- **Exercise directions**
What you need to produce is the complete listing, repeated exactly.

-*-*-

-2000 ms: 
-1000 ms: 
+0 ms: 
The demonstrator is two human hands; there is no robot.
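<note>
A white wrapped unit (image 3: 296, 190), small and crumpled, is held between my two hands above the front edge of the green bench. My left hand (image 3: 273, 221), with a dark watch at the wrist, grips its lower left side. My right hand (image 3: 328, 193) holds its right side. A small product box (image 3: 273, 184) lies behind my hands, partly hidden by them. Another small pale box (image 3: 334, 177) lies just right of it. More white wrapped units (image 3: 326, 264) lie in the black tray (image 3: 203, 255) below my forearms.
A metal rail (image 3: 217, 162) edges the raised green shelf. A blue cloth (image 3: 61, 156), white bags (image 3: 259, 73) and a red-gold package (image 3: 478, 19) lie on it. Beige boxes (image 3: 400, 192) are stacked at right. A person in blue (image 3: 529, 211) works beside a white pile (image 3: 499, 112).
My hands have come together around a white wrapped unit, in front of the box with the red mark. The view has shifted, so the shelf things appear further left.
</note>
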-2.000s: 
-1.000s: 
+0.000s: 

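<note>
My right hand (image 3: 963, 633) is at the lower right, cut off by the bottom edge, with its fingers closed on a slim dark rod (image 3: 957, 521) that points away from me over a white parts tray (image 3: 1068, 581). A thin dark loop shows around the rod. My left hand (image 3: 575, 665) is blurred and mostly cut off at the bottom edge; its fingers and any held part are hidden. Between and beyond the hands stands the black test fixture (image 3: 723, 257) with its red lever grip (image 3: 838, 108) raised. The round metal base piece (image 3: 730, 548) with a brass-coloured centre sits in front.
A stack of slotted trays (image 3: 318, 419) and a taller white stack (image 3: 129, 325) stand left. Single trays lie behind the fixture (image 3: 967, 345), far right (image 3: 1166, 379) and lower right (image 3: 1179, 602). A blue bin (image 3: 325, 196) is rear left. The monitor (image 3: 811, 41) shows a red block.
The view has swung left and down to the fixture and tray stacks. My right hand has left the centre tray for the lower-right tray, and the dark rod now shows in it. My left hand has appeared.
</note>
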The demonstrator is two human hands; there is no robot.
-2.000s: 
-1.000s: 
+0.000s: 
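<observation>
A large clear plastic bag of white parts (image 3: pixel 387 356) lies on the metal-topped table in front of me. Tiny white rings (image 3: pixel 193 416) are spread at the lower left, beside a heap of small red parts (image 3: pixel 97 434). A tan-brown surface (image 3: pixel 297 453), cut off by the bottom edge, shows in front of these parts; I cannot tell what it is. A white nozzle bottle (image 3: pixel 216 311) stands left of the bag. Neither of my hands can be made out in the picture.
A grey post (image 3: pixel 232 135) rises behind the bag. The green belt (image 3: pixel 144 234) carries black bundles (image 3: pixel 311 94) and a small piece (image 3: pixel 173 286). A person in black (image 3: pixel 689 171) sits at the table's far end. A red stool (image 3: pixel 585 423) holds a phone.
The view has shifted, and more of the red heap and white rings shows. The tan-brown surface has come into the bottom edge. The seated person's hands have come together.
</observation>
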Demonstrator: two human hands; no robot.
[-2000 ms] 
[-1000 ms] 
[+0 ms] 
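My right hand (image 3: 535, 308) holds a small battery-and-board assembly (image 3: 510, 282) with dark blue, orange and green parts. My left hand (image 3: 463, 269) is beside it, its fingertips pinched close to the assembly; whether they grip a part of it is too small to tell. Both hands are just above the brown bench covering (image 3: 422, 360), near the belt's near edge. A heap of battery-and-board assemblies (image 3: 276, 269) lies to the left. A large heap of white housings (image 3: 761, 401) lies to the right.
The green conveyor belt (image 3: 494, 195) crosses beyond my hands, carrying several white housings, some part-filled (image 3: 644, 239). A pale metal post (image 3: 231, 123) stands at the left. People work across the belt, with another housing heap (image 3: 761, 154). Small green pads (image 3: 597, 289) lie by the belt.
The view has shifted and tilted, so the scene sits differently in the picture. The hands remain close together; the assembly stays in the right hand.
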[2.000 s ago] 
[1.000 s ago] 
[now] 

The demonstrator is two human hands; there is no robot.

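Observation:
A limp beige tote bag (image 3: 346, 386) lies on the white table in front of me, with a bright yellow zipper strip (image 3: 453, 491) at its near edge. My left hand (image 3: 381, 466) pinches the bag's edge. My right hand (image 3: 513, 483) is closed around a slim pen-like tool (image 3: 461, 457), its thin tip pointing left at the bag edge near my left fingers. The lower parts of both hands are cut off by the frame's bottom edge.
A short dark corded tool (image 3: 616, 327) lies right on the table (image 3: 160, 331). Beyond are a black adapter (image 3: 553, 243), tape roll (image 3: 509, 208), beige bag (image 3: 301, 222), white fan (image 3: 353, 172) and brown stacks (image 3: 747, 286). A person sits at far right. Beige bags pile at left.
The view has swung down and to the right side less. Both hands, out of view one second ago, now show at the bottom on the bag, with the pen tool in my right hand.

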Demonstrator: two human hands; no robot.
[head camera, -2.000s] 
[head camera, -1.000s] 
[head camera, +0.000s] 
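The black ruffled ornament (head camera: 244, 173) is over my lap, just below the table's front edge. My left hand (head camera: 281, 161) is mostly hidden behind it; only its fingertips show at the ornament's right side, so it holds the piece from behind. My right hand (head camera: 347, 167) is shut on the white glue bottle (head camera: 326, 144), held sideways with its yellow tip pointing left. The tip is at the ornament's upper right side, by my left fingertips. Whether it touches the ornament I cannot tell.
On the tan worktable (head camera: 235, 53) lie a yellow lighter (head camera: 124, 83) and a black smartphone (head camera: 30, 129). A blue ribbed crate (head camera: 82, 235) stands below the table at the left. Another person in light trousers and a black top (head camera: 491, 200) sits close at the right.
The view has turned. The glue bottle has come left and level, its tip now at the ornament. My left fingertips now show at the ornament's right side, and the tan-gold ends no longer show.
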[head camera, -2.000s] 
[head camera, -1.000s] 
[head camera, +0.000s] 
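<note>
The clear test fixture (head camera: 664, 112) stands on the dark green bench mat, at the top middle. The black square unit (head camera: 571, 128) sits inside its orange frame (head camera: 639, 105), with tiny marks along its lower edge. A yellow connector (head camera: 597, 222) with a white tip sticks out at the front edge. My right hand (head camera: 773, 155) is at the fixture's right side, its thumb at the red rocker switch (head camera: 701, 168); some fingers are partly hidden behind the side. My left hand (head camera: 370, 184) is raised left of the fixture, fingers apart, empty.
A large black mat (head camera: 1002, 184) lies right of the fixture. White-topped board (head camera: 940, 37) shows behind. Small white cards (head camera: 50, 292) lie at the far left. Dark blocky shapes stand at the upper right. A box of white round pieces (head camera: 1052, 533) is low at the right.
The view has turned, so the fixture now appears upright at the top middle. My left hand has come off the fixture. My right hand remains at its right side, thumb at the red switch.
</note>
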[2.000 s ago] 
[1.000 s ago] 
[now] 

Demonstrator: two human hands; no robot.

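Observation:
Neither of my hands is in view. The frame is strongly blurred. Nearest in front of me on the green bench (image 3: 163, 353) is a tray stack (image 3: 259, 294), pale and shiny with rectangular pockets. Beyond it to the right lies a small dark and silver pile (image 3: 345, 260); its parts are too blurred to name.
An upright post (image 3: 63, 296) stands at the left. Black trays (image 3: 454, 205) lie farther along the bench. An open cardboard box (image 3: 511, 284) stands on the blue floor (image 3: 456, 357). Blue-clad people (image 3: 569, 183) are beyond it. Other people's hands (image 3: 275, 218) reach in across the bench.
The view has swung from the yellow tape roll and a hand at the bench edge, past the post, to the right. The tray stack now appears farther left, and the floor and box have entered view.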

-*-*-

- **Answer for the task**
-2000 ms: 
-1000 ms: 
+0 ms: 
The demonstrator is two human hands; there is no robot.
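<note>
A white wrapped unit (image 3: 296, 190), small and crumpled, is held between my two hands above the front edge of the green bench. My left hand (image 3: 273, 221), with a dark watch at the wrist, grips its lower left side. My right hand (image 3: 328, 193) holds its right side. A small product box (image 3: 273, 184) lies behind my hands, partly hidden by them. Another small pale box (image 3: 334, 177) lies just right of it. More white wrapped units (image 3: 326, 264) lie in the black tray (image 3: 203, 255) below my forearms.
A metal rail (image 3: 217, 162) edges the raised green shelf. A blue cloth (image 3: 61, 156), white bags (image 3: 259, 73) and a red-gold package (image 3: 478, 19) lie on it. Beige boxes (image 3: 400, 192) are stacked at right. A person in blue (image 3: 529, 211) works beside a white pile (image 3: 499, 112).
My hands have come together around a white wrapped unit, in front of the box with the red mark. The view has shifted, so the shelf things appear further left.
</note>
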-2.000s: 
-1.000s: 
+0.000s: 

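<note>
My right hand (image 3: 963, 633) is at the lower right, cut off by the bottom edge, with its fingers closed on a slim dark rod (image 3: 957, 521) that points away from me over a white parts tray (image 3: 1068, 581). A thin dark loop shows around the rod. My left hand (image 3: 575, 665) is blurred and mostly cut off at the bottom edge; its fingers and any held part are hidden. Between and beyond the hands stands the black test fixture (image 3: 723, 257) with its red lever grip (image 3: 838, 108) raised. The round metal base piece (image 3: 730, 548) with a brass-coloured centre sits in front.
A stack of slotted trays (image 3: 318, 419) and a taller white stack (image 3: 129, 325) stand left. Single trays lie behind the fixture (image 3: 967, 345), far right (image 3: 1166, 379) and lower right (image 3: 1179, 602). A blue bin (image 3: 325, 196) is rear left. The monitor (image 3: 811, 41) shows a red block.
The view has swung left and down to the fixture and tray stacks. My right hand has left the centre tray for the lower-right tray, and the dark rod now shows in it. My left hand has appeared.
</note>
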The demonstrator is two human hands; there is no robot.
-2.000s: 
-1.000s: 
+0.000s: 
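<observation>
A large clear plastic bag of white parts (image 3: pixel 387 356) lies on the metal-topped table in front of me. Tiny white rings (image 3: pixel 193 416) are spread at the lower left, beside a heap of small red parts (image 3: pixel 97 434). A tan-brown surface (image 3: pixel 297 453), cut off by the bottom edge, shows in front of these parts; I cannot tell what it is. A white nozzle bottle (image 3: pixel 216 311) stands left of the bag. Neither of my hands can be made out in the picture.
A grey post (image 3: pixel 232 135) rises behind the bag. The green belt (image 3: pixel 144 234) carries black bundles (image 3: pixel 311 94) and a small piece (image 3: pixel 173 286). A person in black (image 3: pixel 689 171) sits at the table's far end. A red stool (image 3: pixel 585 423) holds a phone.
The view has shifted, and more of the red heap and white rings shows. The tan-brown surface has come into the bottom edge. The seated person's hands have come together.
</observation>
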Demonstrator: two human hands; no robot.
[-2000 ms] 
[-1000 ms] 
[+0 ms] 
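My right hand (image 3: 535, 308) holds a small battery-and-board assembly (image 3: 510, 282) with dark blue, orange and green parts. My left hand (image 3: 463, 269) is beside it, its fingertips pinched close to the assembly; whether they grip a part of it is too small to tell. Both hands are just above the brown bench covering (image 3: 422, 360), near the belt's near edge. A heap of battery-and-board assemblies (image 3: 276, 269) lies to the left. A large heap of white housings (image 3: 761, 401) lies to the right.
The green conveyor belt (image 3: 494, 195) crosses beyond my hands, carrying several white housings, some part-filled (image 3: 644, 239). A pale metal post (image 3: 231, 123) stands at the left. People work across the belt, with another housing heap (image 3: 761, 154). Small green pads (image 3: 597, 289) lie by the belt.
The view has shifted and tilted, so the scene sits differently in the picture. The hands remain close together; the assembly stays in the right hand.
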[2.000 s ago] 
[1.000 s ago] 
[now] 

The demonstrator is two human hands; there is no robot.

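Observation:
A limp beige tote bag (image 3: 346, 386) lies on the white table in front of me, with a bright yellow zipper strip (image 3: 453, 491) at its near edge. My left hand (image 3: 381, 466) pinches the bag's edge. My right hand (image 3: 513, 483) is closed around a slim pen-like tool (image 3: 461, 457), its thin tip pointing left at the bag edge near my left fingers. The lower parts of both hands are cut off by the frame's bottom edge.
A short dark corded tool (image 3: 616, 327) lies right on the table (image 3: 160, 331). Beyond are a black adapter (image 3: 553, 243), tape roll (image 3: 509, 208), beige bag (image 3: 301, 222), white fan (image 3: 353, 172) and brown stacks (image 3: 747, 286). A person sits at far right. Beige bags pile at left.
The view has swung down and to the right side less. Both hands, out of view one second ago, now show at the bottom on the bag, with the pen tool in my right hand.
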
Demonstrator: two human hands; no robot.
[head camera, -2.000s] 
[head camera, -1.000s] 
[head camera, +0.000s] 
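The black ruffled ornament (head camera: 244, 173) is over my lap, just below the table's front edge. My left hand (head camera: 281, 161) is mostly hidden behind it; only its fingertips show at the ornament's right side, so it holds the piece from behind. My right hand (head camera: 347, 167) is shut on the white glue bottle (head camera: 326, 144), held sideways with its yellow tip pointing left. The tip is at the ornament's upper right side, by my left fingertips. Whether it touches the ornament I cannot tell.
On the tan worktable (head camera: 235, 53) lie a yellow lighter (head camera: 124, 83) and a black smartphone (head camera: 30, 129). A blue ribbed crate (head camera: 82, 235) stands below the table at the left. Another person in light trousers and a black top (head camera: 491, 200) sits close at the right.
The view has turned. The glue bottle has come left and level, its tip now at the ornament. My left fingertips now show at the ornament's right side, and the tan-gold ends no longer show.
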[head camera, -2.000s] 
[head camera, -1.000s] 
[head camera, +0.000s] 
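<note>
The clear test fixture (head camera: 664, 112) stands on the dark green bench mat, at the top middle. The black square unit (head camera: 571, 128) sits inside its orange frame (head camera: 639, 105), with tiny marks along its lower edge. A yellow connector (head camera: 597, 222) with a white tip sticks out at the front edge. My right hand (head camera: 773, 155) is at the fixture's right side, its thumb at the red rocker switch (head camera: 701, 168); some fingers are partly hidden behind the side. My left hand (head camera: 370, 184) is raised left of the fixture, fingers apart, empty.
A large black mat (head camera: 1002, 184) lies right of the fixture. White-topped board (head camera: 940, 37) shows behind. Small white cards (head camera: 50, 292) lie at the far left. Dark blocky shapes stand at the upper right. A box of white round pieces (head camera: 1052, 533) is low at the right.
The view has turned, so the fixture now appears upright at the top middle. My left hand has come off the fixture. My right hand remains at its right side, thumb at the red switch.
</note>
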[2.000 s ago] 
[1.000 s ago] 
[now] 

Demonstrator: two human hands; no robot.

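Observation:
Neither of my hands is in view. The frame is strongly blurred. Nearest in front of me on the green bench (image 3: 163, 353) is a tray stack (image 3: 259, 294), pale and shiny with rectangular pockets. Beyond it to the right lies a small dark and silver pile (image 3: 345, 260); its parts are too blurred to name.
An upright post (image 3: 63, 296) stands at the left. Black trays (image 3: 454, 205) lie farther along the bench. An open cardboard box (image 3: 511, 284) stands on the blue floor (image 3: 456, 357). Blue-clad people (image 3: 569, 183) are beyond it. Other people's hands (image 3: 275, 218) reach in across the bench.
The view has swung from the yellow tape roll and a hand at the bench edge, past the post, to the right. The tray stack now appears farther left, and the floor and box have entered view.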

The submitted answer is complete.